As good corporate governance becomes an increasingly important factor in a wide variety of countries, we find that more and more questions are asked about how D&O programmes work and, in particular, what would happen if the policy was triggered by a local loss. In many cases, additional local policies are having to be issued and larger limits are being requested.

In addition, the growing likelihood of D&O claims being incurred outside a company’s home goes hand in hand with globalisation. As foreign direct investments have been increasing over the past years, more and more companies are generating a significant proportion of their turnover in overseas locations.

The sheer size of some of the foreign subsidiaries that are formed as a consequence of these moves abroad make them a large exposure that cannot be either insured from a single policy issued for the home office, nor from a local policy issued with a nominal limit. We are also seeing a perception-although it’s impossible to say whether this is true or not-that subsidiaries of large and well-known multinationals come under much more scrutiny from a D&O perspective, particularly in emerging markets.

We have seen an increased understanding from buyers about this new D&O reality. And indeed, recent figures by US research firm Advisen showed that a high proportion of significant D&O losses do occur outside ‘home’ markets. Using these US figures as a proxy we would reasonably assume that up to a third of the larger losses-those over $10 million-might today occur in a different jurisdiction to that of the parent company.

Of course, these assumptions are based purely on some of the publicly available figures.
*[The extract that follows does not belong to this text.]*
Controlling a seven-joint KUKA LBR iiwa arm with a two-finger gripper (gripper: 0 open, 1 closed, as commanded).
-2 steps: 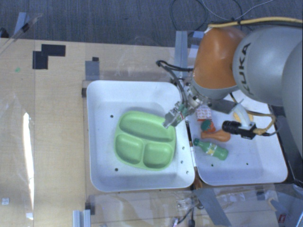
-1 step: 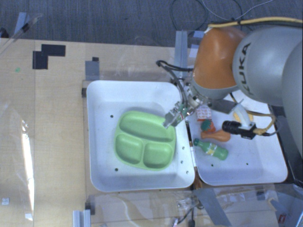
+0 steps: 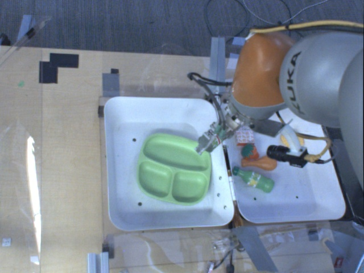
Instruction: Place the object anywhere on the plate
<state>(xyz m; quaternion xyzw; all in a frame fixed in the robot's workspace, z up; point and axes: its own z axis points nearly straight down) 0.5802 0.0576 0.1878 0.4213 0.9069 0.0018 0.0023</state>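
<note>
1. While the tool (image 3: 207, 141) hangs over the upper right rim of the green plate (image 3: 173, 172), I can't tell what it holds, or if its grip is released or clenched; too small and blurred.
2. Plate lies in the left bin (image 3: 122, 152), three compartments, long axis running upper-left to lower-right, mostly down-left of the tool.
3. Loose items sit in the right bin (image 3: 318, 198): green bottle (image 3: 254, 179), orange carrot-like piece (image 3: 260, 164), small red item (image 3: 248, 150), banana (image 3: 290, 138). All right of the tool, apart from the plate.
4. Likely next move: short drop down-left onto the plate.
5. Bins rest on a light wood bench (image 3: 57, 169); dark carpet (image 3: 125, 16) behind.
</note>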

In reality, many D&O liability losses remain confidential so these could just be the tip of the iceberg. With Swiss companies facing claims in the Netherlands, UK companies facing claims in Canada, and Dutch companies facing claims in Germany, D&O claims patterns are truly global.

Many European companies are waking up to the multinational angle of their D&O exposures.

They are becoming much more aware of the risks and the grey areas-and becoming less comfortable with them. At ACE, we are responding to a growing demand from customers for well-structured and clearly compliant global D&O insurance programmes.

Of course, the same principle can largely be applied to other areas of ’emerging risk’ such as terrorism and political violence and environmental. Indeed, at ACE we are seeing increasing requests from clients for more robust multinational solutions in these areas too.

We are currently conducting some new research so we can see how risk manager views have moved on from a year ago. One of the things we are looking for is evidence of how they feel about the multinational aspects of emerging risk. And across ACE we’ll be asking ourselves, how can we as an insurer work with brokers and clients to shape the strategic global solutions that they need in this new reality?